Jiang Wenhao, Shi Jiaying, Zhu Yingchuan, Yin Lan, Song Yue, Zhang Jingfei, Lin Xinyu, Zhong Jiaxiu, Lu Yilu, Ma Yongxin
Department of Medical Genetics, Frontiers Science Center for Disease-related Molecular Network, State Key Laboratory of Biotherapy, West China Hospital, Sichuan University, Cheng Du, 610041, China.
Sci Rep. 2025 Apr 25;15(1):14572. doi: 10.1038/s41598-025-99781-4.
Gastric cancer (GC) represents a substantial public health challenge, characterized by elevated morbidity and mortality rates. Migrasomes, a newly discovered type of extracellular vesicle, have been highlighted as important contributors to cancer progression, though their specific role in GC remains unclear. To address this issue, we developed the first prognostic model utilizing migrasome-related long non-coding RNAs (MRLs). This model aims to deepen the understanding of GC pathogenesis and improve patient outcomes. Clinical and transcriptional data for 407 GC patients from TCGA were classified as training and testing sets. Through Pearson correlation analysis, 537 MRLs were recognized, and LASSO and Cox regression analyses further refined the list to four key lncRNAs (AC012055.1, LINC01150, AC053503.4, AC107021.2) for constructing the prognostic model. Kaplan-Meier survival analysis indicated a significantly poorer prognosis for the high-risk group. PCA confirmed the model's robustness, and univariate and multivariate analyses validated it as an independent predictor of clinical outcomes. The ROC curve and C-index evaluations further affirmed the model's predictive power. We developed a nomogram combining the MRLs signature with clinical parameters to enhance prognostic accuracy. GO, KEGG and GSEA were performed on migrasome-related genes associated with GC. Furthermore, high-risk patients exhibited increased immune cell infiltration and reduced tumor mutation burden, both associated with poorer outcomes. Additionally, twenty-nine potential therapeutic agents were identified. This novel MRLs-based model provides crucial insights into GC biology and represents a valuable tool for improving patient management and therapeutic strategies.
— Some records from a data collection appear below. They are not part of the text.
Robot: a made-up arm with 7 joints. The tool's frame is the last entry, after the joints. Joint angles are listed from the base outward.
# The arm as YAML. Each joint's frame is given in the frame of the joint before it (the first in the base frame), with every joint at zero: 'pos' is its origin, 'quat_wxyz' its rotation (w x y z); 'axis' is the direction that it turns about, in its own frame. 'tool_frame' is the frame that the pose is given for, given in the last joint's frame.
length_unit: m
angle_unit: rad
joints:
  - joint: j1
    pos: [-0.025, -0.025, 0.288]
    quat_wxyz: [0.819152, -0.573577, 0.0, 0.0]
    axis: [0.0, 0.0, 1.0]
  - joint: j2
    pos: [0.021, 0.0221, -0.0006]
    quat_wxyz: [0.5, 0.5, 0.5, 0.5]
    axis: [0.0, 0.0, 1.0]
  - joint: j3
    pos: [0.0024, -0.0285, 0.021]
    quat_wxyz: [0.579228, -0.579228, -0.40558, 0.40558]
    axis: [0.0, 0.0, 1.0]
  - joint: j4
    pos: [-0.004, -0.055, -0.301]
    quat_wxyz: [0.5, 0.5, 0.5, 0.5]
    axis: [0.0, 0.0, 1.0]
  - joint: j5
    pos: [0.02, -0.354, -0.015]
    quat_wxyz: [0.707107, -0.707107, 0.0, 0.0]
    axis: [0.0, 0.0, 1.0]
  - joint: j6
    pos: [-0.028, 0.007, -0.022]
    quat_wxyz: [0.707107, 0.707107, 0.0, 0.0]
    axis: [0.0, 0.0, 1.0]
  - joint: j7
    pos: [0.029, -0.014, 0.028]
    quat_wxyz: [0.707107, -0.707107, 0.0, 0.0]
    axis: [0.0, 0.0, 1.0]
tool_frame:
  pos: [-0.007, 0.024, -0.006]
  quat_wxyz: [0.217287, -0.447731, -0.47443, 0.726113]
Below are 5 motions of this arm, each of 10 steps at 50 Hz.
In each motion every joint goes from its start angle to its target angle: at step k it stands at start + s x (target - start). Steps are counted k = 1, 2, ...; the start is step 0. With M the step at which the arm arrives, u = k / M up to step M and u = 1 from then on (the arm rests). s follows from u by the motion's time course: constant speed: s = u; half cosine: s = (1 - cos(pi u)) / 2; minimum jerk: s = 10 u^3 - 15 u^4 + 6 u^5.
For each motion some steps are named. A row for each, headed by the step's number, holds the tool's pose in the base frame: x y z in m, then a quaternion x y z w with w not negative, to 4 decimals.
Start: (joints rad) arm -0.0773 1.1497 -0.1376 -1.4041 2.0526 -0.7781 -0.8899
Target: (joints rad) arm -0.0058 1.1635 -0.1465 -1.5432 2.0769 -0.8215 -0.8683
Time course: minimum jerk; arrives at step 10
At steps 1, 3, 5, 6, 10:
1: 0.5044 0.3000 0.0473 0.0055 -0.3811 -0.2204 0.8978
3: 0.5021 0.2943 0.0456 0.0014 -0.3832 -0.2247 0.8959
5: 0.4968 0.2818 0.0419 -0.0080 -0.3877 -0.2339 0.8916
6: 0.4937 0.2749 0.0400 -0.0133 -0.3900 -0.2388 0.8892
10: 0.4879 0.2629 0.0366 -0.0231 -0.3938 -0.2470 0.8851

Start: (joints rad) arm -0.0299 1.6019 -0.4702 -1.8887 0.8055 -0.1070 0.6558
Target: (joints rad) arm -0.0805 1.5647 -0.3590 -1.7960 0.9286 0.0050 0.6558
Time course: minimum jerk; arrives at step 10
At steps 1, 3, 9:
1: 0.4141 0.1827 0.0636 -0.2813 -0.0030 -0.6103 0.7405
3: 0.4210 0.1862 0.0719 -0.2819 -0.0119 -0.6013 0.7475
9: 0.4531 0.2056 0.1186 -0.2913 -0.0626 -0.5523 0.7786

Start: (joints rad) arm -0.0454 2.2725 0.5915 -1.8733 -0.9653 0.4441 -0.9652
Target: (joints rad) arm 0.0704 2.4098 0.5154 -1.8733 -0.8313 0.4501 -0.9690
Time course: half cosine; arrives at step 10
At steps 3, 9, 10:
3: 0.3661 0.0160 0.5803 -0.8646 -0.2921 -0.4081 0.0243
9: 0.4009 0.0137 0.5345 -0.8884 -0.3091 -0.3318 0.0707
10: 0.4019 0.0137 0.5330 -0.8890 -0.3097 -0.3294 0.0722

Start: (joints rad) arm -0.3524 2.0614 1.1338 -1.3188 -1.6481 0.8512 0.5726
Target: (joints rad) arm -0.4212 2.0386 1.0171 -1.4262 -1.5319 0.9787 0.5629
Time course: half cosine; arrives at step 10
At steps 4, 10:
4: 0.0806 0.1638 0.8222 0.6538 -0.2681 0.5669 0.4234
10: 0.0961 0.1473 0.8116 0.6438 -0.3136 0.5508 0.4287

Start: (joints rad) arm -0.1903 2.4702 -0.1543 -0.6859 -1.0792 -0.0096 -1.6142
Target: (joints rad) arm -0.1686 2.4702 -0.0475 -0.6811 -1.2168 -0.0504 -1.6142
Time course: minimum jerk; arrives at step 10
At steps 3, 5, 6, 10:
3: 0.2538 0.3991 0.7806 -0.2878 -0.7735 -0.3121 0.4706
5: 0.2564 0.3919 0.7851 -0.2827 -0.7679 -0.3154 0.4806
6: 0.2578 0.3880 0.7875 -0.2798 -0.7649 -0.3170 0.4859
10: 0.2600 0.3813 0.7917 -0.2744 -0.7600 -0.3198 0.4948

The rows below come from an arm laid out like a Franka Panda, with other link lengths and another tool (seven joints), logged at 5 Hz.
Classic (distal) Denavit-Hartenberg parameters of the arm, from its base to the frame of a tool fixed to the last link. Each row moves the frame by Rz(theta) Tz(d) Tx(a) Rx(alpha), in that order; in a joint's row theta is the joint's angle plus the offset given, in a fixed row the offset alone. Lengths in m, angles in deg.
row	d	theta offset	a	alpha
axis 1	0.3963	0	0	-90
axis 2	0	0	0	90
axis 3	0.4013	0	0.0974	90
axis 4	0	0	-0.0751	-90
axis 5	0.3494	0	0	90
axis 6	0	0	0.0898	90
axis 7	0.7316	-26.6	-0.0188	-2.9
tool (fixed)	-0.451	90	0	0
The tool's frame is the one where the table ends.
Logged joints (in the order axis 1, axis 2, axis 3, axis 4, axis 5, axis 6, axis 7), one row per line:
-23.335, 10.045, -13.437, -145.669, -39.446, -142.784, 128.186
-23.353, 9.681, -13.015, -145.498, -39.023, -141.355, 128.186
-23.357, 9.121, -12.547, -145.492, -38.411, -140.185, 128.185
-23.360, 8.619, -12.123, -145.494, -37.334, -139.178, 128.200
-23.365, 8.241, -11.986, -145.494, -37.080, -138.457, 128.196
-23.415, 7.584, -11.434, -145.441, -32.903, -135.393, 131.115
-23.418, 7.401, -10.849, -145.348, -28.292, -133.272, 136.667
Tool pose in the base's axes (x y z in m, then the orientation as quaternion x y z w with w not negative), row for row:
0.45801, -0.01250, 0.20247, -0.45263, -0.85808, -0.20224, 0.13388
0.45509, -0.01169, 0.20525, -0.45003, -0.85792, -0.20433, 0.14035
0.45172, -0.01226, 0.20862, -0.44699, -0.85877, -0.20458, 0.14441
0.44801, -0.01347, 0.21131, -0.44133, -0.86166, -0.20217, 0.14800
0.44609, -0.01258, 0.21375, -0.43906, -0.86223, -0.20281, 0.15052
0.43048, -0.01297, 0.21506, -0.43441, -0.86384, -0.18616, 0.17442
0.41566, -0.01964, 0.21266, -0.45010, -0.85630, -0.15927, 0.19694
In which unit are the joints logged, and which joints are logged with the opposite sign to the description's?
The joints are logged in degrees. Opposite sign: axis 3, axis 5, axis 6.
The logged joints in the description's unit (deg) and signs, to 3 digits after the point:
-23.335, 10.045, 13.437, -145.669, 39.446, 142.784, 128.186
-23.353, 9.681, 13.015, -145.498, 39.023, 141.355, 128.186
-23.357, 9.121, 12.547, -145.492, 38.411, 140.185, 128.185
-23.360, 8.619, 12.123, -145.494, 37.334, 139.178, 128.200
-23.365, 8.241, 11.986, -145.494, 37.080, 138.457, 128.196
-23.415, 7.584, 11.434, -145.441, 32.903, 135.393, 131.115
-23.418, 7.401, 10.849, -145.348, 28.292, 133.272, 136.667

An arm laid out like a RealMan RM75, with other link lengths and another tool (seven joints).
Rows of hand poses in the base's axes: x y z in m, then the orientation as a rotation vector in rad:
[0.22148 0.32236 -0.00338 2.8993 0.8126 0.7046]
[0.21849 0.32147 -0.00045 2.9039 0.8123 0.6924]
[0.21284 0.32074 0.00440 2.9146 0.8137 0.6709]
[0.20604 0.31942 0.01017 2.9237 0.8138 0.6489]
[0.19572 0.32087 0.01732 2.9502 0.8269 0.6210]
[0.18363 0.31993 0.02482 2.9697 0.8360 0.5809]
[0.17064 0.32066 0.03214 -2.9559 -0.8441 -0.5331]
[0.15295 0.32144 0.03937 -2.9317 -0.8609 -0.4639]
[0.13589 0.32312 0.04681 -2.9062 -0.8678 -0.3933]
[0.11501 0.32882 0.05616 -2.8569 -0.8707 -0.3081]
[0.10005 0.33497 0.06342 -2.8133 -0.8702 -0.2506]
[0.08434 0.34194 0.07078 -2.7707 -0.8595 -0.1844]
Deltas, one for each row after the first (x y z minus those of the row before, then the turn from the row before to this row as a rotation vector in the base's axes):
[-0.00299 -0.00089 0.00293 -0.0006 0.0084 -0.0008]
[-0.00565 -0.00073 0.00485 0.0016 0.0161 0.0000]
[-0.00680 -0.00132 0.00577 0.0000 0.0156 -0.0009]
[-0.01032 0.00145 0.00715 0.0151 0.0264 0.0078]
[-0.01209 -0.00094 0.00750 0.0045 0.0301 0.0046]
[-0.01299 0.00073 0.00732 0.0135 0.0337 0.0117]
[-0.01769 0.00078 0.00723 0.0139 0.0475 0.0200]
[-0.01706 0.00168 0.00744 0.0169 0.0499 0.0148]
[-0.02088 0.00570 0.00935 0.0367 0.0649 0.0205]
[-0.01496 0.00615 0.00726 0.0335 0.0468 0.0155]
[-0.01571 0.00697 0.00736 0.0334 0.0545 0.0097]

胃癌(GC)是一项重大的公共卫生挑战,其发病率和死亡率居高不下。迁移小体是一种新发现的细胞外囊泡,虽其在胃癌中的具体作用尚不清楚,但已被视为癌症进展的重要促成因素。为解决这一问题,我们开发了首个利用迁移小体相关长链非编码RNA(MRL)的预后模型。该模型旨在加深对胃癌发病机制的理解并改善患者预后。来自TCGA的407例胃癌患者的临床和转录数据被分为训练集和测试集。通过Pearson相关性分析,识别出537个MRL,LASSO和Cox回归分析进一步将列表细化为四个关键lncRNA(AC012055.1、LINC01150、AC053503.4、AC107021.2)以构建预后模型。Kaplan-Meier生存分析表明高危组的预后明显较差。主成分分析(PCA)证实了该模型的稳健性,单因素和多因素分析验证其为临床结局的独立预测因子。ROC曲线和C指数评估进一步肯定了该模型的预测能力。我们开发了一种将MRL特征与临床参数相结合的列线图,以提高预后准确性。对与胃癌相关的迁移小体相关基因进行了基因本体论(GO)、京都基因与基因组百科全书(KEGG)和基因集富集分析(GSEA)。此外,高危患者的免疫细胞浸润增加,肿瘤突变负担降低,两者均与较差的预后相关。此外,还鉴定出29种潜在治疗药物。这种基于MRL的新型模型为胃癌生物学提供了关键见解,是改善患者管理和治疗策略的宝贵工具。